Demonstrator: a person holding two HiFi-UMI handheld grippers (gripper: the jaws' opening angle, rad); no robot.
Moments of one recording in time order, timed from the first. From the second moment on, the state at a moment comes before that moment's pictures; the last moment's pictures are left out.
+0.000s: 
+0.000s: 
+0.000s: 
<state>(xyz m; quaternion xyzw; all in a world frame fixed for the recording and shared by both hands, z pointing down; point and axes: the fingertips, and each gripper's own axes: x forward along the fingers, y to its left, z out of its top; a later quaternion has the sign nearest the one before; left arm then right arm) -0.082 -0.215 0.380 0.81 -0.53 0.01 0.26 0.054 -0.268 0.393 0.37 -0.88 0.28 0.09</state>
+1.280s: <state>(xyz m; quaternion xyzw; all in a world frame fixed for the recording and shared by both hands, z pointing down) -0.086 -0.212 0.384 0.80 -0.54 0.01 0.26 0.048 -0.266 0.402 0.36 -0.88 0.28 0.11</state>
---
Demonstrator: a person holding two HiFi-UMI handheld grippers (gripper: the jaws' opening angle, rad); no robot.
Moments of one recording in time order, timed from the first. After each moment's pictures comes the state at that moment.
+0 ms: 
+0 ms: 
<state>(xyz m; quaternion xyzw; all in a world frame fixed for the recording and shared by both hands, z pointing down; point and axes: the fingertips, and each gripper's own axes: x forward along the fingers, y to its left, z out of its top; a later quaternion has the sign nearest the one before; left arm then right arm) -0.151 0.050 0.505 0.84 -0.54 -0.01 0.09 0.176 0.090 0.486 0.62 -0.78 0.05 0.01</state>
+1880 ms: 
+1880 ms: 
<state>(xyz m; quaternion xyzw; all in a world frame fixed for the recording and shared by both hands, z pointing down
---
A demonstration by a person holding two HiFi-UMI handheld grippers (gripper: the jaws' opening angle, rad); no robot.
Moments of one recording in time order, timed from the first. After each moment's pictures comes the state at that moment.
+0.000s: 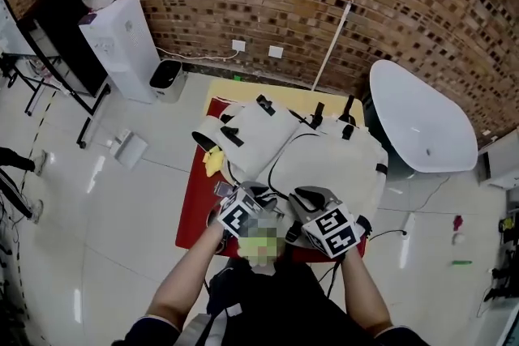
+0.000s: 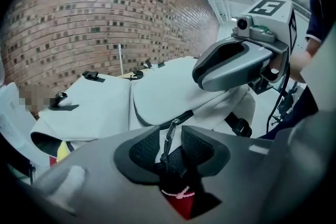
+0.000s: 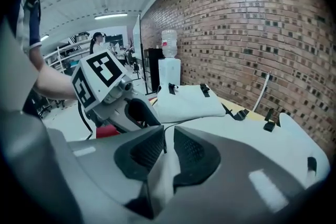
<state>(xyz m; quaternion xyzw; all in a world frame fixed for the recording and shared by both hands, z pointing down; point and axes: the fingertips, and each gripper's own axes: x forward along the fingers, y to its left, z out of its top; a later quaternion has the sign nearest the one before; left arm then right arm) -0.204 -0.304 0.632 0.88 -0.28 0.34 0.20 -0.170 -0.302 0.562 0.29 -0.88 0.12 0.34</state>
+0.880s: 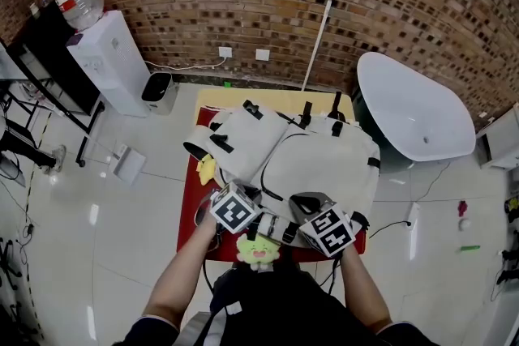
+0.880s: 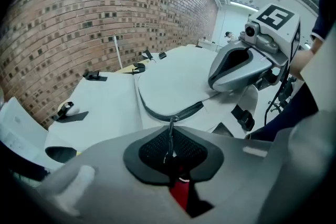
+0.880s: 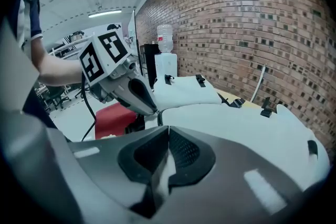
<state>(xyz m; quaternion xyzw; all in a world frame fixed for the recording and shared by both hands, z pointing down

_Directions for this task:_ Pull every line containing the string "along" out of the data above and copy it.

_Result for this exercise:_
<state>(xyz m; quaternion xyzw; all in a world frame fixed for the recording and shared by both hands, z pointing down; point and axes: the fingertips, and each gripper's own axes: x forward along the fingers, y to its left, z out of its top; a later quaternion has the sign nearest the one before; left arm then right arm) -0.082 -0.215 0.380 0.81 -0.53 0.01 0.26 0.054 -0.268 0.393 0.37 -0.88 0.28 0.09</state>
<state>(xyz m; quaternion xyzw; all in a world frame fixed for the recording and shared by both hands, z pointing down; point and axes: the fingertips, and each gripper's own axes: x forward along the fingers, y to its left, z out of its top; a later quaternion has the sign nearest the one before; left arm then right arm) -0.151 0.050 0.505 0.84 -0.54 -0.01 0.09 0.176 0.090 0.486 0.62 -0.78 0.05 0.01</state>
<state>(xyz m; quaternion xyzw; all in a world frame fixed for the recording and shared by both hands, z pointing down; point and axes: the fingertips, and each gripper's own axes: x forward along the fingers, y to its left, z out of its top; a later quaternion has the sign nearest the one before; left arm then right arm) -0.204 -0.304 0.632 0.88 -0.28 0.34 0.20 -0.170 -0.302 0.562 0.29 -0.88 0.12 0.34</state>

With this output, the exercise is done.